More than a decade since the 2008 financial crisis and ten years after the start of regulatory reporting, regulators globally are conducting a major overhaul of derivatives reporting rules. Reporting to Trade Repositories – stores of data of derivative transactions – is one of the three central G-20 commitments made at the 2009 Pittsburgh summit together with the mandatory use of central clearing and electronic execution on exchanges or electronic platforms, to increase oversight on OTC derivatives.
The reporting commitment is where arguably progress has been slowest. While vast amounts of data are reported daily, data quality concerns and differences in data reported between jurisdictions have made useful data aggregation on a global level, a pre-requisite to monitor systemic risk, still a far-off goal.
At the same time, the importance of data collection in the regulatory process has been steadily increasing and continues to do so. Reporting of financial transactions, trade data and valuations these days encompasses a much broader product set than just derivatives, which were the focus after the financial crisis. Digitisation is rapidly transforming the way financial markets operate and the regulatory process is evolving with it, putting data at the centre of that process today. As Verena Ross, ESMA’ s chair, indicated “In a world that runs on data, good quality data is also the essential ingredient to effective risk management” and “In this context, it is vital that we continue to streamline data reporting and enhance our data capabilities, to ensure the timely detection and mitigation of these risks, based on robust and accessible high-quality data. ESMA is therefore putting every effort into enhancing data-driven risk analysis, policy making and supervision in the EU.”
The data itself becomes better and more valuable if it is part of the day-to-day operations of firms. If reporting firms use the data as part of their regular processing and operations, the quality of the data will increase.
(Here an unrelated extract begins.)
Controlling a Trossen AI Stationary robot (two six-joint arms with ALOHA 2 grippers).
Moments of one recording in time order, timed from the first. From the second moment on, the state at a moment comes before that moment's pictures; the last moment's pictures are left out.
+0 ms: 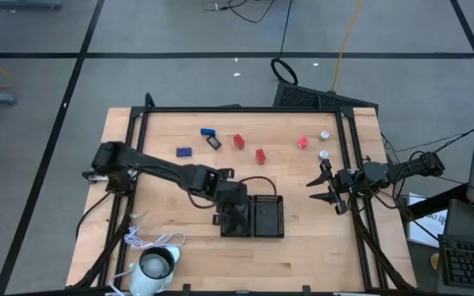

ESMA has indicated that reporting data back to the firms that they can use in running their operations will be an area of focus in the coming year.
Regulatory reporting is here to stay, but the way in which data is reported is changing.
Two changes in the upcoming new reporting requirements, that all regulators are looking to adhere to stand out:
- The first is the use of a common set of data fields and identifiers regulators globally have agreed on: the Critical Data Elements (CDE), the Unique Product Identifier (UPI) and the Unique Trade Identifier (UTI).
- The second global change is the use of ISO 20022 throughout the whole reporting cycle: from reporting parties to Trade Repositories and from Trade Repositories to the respective authorities.
Mandating ISO 20022 as a common messaging standard eliminates the need for translations of the data and is a big step towards standardizing the reporting process irrespective of the jurisdiction or the trade repository used.
The combination of the modelling approach, the central dictionary, and the rules to generate the schemas, together with the strong and global governance framework provided by ISO, set the standard apart from other industry standards, typically supported by a specific constituency. The ISO governance process is one of the reasons why regulators globally have chosen ISO 20022 to harmonize trade reporting.
As mentioned in the governance description, the ISO process is open for market participants to provide feedback, in effect the new set of regulatory reporting messages needs to receive the stamp of approval from the Securities Evaluation Group which has representatives from market participants, reporting infrastructure providers and the regulators. The review process of the updated messages has started in June 2022. To provide the industry ample time to implement and test the new messages for regulatory reporting, the goal is to finalize the review process of the updated set of messages before the end of 2022. This way the industry has all of 2023 to implement the new messages and be ready for a go-live between December 2023 and April 1, 2024, based on current regulatory deadlines.
Much has changed since the 2008 financial crisis and the start of derivatives regulatory reporting in 2011. Authorities globally have put a lot of effort into standardizing data requirements across jurisdictions. These efforts carry the promise of achieving better data quality on a jurisdictional level and facilitate aggregation globally, providing regulators better tools and data to monitor systemic risk. ISO 20022 Is a key part of the revised reporting framework. If implemented successfully, it should be strongly considered as a solution in other regulatory standardization efforts.